→ Exercise brief
Search the listing below for the string "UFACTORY" and show each line that contains it.

[Records for the exercise]

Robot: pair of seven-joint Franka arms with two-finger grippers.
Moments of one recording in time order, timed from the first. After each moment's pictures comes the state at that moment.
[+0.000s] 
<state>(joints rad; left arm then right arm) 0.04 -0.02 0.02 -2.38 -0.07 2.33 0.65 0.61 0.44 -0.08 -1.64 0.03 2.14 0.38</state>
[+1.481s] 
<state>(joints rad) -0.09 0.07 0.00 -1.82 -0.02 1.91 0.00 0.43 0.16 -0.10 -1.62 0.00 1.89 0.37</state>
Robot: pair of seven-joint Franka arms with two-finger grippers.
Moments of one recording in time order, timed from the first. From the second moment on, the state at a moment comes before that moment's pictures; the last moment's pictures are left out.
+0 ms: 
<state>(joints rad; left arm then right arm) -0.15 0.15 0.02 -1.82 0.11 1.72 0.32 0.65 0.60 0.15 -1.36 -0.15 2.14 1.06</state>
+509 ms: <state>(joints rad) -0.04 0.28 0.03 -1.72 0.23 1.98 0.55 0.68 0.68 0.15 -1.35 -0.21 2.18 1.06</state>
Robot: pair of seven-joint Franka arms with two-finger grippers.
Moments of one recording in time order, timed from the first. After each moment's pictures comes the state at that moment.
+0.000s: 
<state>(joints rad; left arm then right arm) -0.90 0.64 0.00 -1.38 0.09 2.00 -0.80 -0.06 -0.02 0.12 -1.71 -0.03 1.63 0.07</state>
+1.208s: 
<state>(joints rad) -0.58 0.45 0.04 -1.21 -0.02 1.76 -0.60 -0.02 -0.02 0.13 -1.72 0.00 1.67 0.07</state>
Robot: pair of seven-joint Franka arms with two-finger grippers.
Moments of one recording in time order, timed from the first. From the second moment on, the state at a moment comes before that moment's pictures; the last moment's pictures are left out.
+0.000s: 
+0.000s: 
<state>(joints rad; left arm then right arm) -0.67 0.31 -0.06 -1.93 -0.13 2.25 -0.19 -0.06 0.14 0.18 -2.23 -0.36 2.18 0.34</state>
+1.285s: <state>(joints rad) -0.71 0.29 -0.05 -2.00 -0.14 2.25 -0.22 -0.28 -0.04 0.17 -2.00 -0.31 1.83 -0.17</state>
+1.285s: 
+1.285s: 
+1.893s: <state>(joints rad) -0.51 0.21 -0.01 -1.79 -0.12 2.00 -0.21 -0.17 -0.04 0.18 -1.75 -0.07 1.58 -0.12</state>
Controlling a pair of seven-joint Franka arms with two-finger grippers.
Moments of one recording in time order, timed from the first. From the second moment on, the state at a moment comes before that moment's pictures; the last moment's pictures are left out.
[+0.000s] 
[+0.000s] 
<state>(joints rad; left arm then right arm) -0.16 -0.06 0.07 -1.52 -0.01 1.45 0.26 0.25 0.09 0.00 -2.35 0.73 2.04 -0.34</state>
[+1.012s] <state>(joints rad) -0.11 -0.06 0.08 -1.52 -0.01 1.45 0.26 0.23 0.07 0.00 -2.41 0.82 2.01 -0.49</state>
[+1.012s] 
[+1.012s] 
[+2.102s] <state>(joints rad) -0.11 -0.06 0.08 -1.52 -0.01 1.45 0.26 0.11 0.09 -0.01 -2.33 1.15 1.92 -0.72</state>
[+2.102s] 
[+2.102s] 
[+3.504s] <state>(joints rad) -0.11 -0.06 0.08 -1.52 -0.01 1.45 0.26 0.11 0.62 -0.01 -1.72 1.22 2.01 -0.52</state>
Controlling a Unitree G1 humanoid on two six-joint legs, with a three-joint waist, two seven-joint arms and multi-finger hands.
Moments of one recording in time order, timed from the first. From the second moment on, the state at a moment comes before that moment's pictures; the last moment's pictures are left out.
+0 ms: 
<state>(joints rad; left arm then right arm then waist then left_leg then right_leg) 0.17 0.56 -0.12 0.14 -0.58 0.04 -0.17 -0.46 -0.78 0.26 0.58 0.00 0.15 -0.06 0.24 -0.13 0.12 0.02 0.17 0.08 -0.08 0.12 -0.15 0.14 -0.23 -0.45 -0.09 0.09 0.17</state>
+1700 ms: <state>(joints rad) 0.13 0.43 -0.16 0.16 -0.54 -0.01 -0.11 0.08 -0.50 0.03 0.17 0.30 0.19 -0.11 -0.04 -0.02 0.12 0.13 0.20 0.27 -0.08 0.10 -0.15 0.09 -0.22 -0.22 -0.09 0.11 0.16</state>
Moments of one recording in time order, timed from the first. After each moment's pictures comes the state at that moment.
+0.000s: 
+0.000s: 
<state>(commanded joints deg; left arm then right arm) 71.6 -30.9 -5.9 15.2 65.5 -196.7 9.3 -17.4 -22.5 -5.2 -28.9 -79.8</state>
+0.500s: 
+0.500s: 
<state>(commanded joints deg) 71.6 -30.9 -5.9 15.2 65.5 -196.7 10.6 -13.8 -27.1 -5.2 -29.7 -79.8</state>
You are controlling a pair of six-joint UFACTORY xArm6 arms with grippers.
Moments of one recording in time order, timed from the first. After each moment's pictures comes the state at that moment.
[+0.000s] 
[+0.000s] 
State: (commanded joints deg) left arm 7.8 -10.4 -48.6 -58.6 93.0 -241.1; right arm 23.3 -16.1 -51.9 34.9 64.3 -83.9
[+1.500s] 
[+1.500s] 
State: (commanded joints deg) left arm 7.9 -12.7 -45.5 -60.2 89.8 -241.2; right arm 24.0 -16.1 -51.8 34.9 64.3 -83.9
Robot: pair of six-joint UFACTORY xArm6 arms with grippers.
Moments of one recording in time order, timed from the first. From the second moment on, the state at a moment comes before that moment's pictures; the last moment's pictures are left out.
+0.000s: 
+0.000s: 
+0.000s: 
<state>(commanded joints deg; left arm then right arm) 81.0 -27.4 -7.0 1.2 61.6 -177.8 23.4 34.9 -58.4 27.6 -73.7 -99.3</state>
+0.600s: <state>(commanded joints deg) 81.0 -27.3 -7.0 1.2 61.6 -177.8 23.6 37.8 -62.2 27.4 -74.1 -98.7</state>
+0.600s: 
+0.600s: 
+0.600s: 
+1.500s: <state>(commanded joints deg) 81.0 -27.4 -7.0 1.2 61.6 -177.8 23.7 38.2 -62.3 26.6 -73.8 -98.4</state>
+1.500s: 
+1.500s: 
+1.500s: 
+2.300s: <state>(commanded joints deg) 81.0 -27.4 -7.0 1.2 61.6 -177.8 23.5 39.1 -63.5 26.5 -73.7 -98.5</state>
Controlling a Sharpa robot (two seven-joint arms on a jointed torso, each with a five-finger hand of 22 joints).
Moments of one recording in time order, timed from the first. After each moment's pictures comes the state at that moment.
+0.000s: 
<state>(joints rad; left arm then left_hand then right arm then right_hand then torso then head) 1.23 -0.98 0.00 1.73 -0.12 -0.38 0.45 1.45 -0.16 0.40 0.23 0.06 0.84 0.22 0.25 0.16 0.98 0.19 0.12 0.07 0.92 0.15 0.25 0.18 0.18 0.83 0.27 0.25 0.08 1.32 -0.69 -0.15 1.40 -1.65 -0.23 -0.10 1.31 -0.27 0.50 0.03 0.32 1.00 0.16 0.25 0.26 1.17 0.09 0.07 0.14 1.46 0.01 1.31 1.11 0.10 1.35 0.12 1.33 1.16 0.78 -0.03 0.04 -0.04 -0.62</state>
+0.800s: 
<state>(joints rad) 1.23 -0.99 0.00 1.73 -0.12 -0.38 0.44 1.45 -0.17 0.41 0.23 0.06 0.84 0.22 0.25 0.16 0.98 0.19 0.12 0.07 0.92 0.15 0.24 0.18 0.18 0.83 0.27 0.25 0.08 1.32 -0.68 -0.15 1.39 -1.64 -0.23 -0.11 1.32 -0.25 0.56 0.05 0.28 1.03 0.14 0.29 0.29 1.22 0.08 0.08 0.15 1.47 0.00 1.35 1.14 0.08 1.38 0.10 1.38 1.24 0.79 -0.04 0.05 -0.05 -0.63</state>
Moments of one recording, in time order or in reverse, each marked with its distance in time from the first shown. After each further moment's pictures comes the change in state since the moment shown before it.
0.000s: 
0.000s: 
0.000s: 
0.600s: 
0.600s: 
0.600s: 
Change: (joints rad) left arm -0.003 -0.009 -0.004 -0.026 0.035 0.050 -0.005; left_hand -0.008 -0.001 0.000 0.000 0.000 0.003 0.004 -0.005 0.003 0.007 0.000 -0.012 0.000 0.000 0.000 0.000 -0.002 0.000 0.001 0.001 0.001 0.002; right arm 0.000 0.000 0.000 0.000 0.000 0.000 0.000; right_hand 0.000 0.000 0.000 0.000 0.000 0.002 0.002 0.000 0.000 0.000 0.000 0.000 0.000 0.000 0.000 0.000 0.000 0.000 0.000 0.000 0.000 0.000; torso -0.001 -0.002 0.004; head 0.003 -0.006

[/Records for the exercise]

→ Answer section
You are controlling a pair of six-joint UFACTORY xArm6 arms with grippers.
Robot: pair of six-joint UFACTORY xArm6 arms with grippers.

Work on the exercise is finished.